So 2025 is over. How was this year for me? Pretty fucking awful to be honest. I started off the year trying to work on CLARA. I stayed behind in Worcester because I naively thought that I could finish up CLARA in time to publish a paper. It didn’t work out. Just like the other couple of chances I had. So I missed Christmas and New Years for nothing. I started off the actual new years at the barcade I frequented. Bunch of happy people who rang in the new year with me standing awkwardly to the side watching them. I wanted to play Galaga to start off the year, but a couple was making out on top of the cabinet so I just left. Then I spent the next few months floundering trying to get that stupid robot to work until I managed to get a half assed final product and a half assed thesis. Something I’m not proud of. I constantly think of that moment after my presentation where it sounded like my advisor was pleading with the other committee members to pass me through. Talking about how “hard” I worked on this “project”. He didn’t have to do it with any other Masters student. So the best thing that happened to me this year was that I got a Masters degree I’m not even really proud of. I spent the rest of the year doing fuck all nothing and pointlessly applying for jobs that didn’t want me. Then I get a god awful technician job where I wake up at three in the morning 3 days out of the week and spend 12 and half straight hours in a hot, loud, claustrophobic amazon warehouse where all the associates look like they want to kill themselves. Speaking of which.

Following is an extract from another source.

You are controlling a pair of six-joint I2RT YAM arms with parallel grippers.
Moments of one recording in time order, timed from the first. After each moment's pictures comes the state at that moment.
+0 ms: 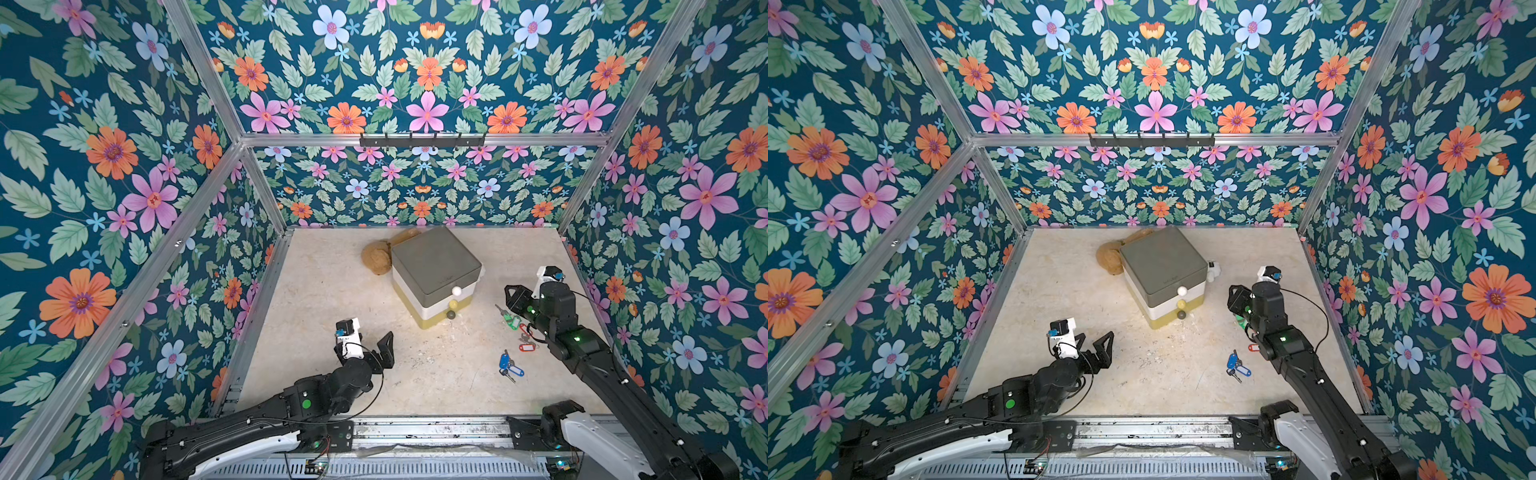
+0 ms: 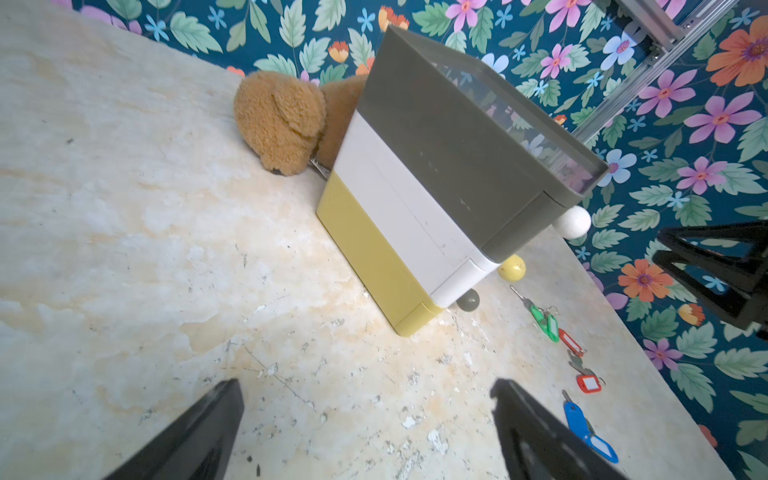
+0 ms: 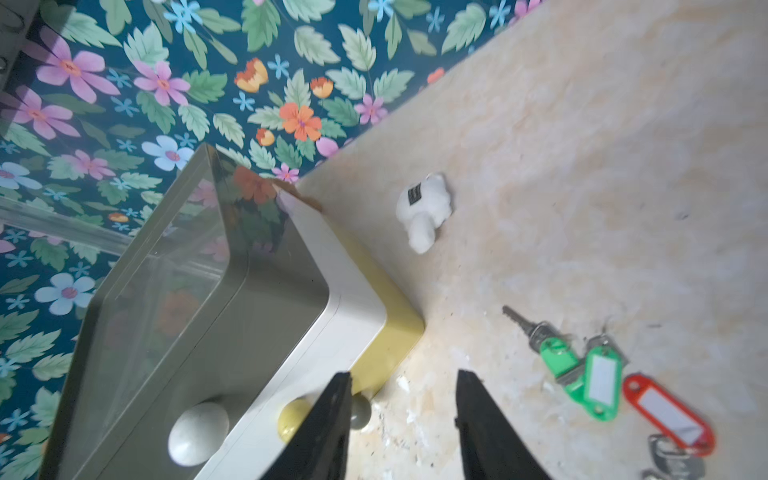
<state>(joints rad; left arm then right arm) -1.24 0.56 0.35 -0.25 -0.81 -0.79 0.30 0.86 0.63 -0.22 0.07 0.66</state>
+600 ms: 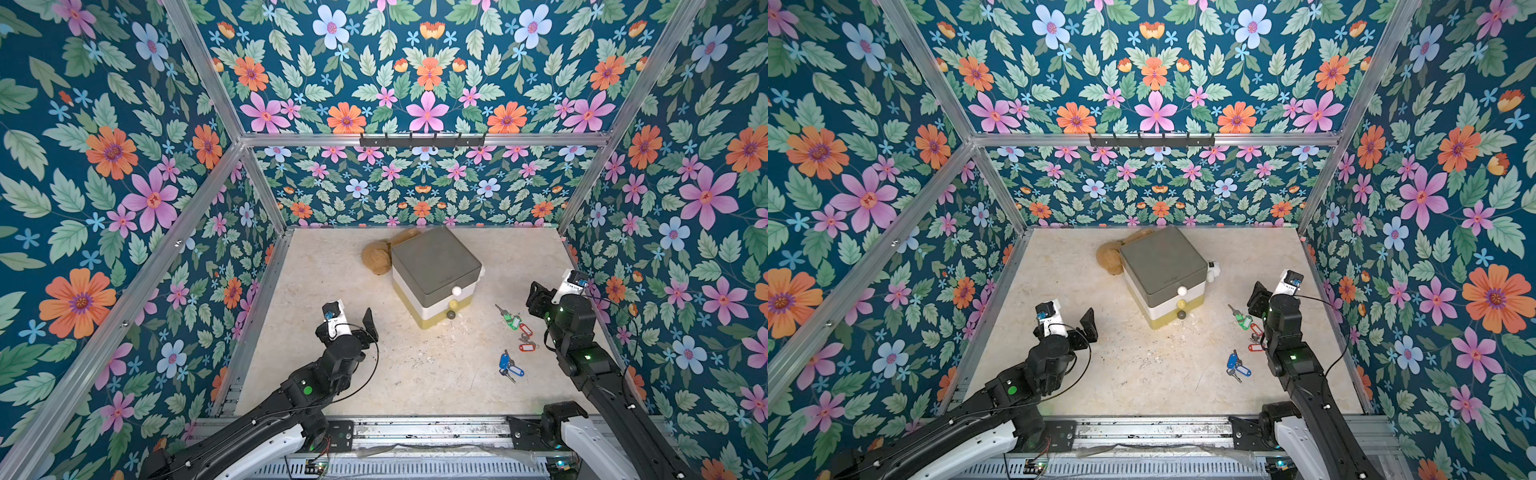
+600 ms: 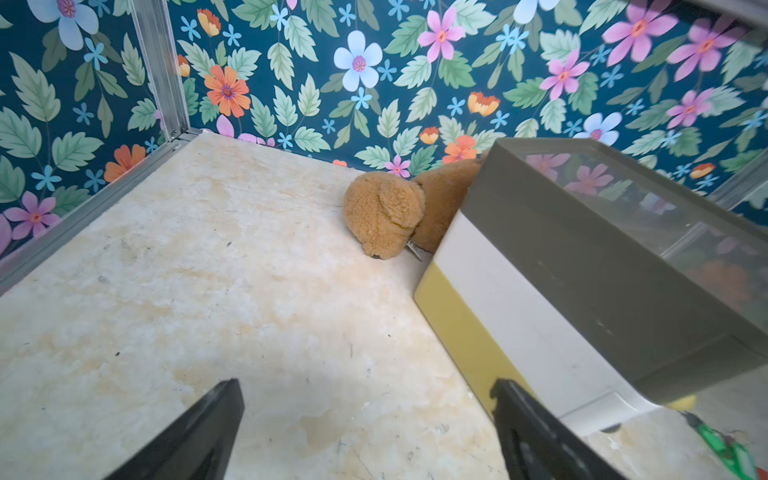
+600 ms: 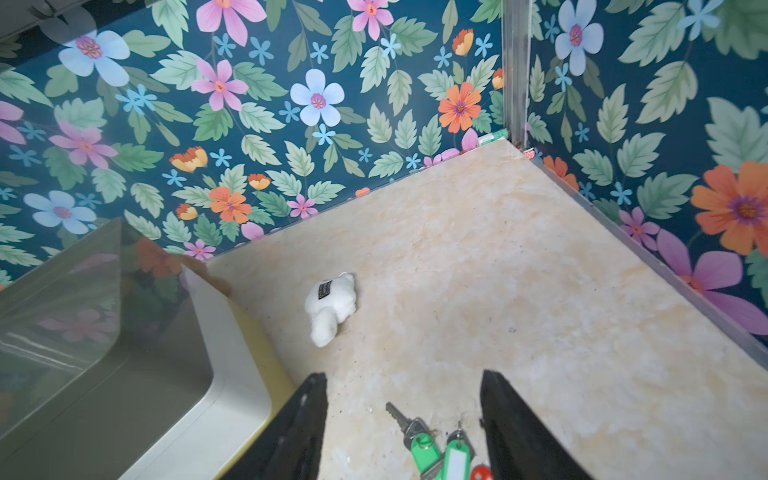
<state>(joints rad) -0.88 0.65 0.40 -0.13 -0.78 -0.51 0.17 0.73 0.52 -0.10 0.24 0.39</state>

1 month down 5 more to go. I complained how I was stuck in Worcester hopelessly working on CLARA for December but I would take that a thousand times over what I put up with this month. At least I was doing something I wanted to do. I wasn’t any good at it, but that’s a different story. Now I’m supposed to fix conveyor belts and fill out safety forms. I’m sure putting my Masters degree to good use. The people are nice, but that’s not enough to like this job. They keep talking about how they want me to be a permanent employee and I just shrug and say I don’t know what will happen. I actually started to apply for jobs again today. I’ve got 5 months to make sure I don’t stay a permanent member. Considering how it took me 4 months to get this shit job, things aren’t looking up. What else? Oh yeah I’m getting a root canal after all next week. And it costs 2 grand. Which I had to ask my parents for. The whole point of taking this piece of shit job was to at least say I was financially independent. What a fucking joke.
Been listening to this track a lot. Of course it makes me think of her. It’s actually painful how accurate it is concerning what relationship we had. Constantly chasing after someone who never gave a fuck about me. BTW still sticking with that hell app. Should’ve just deleted my profile by now, but sunk cost fallacy and all that.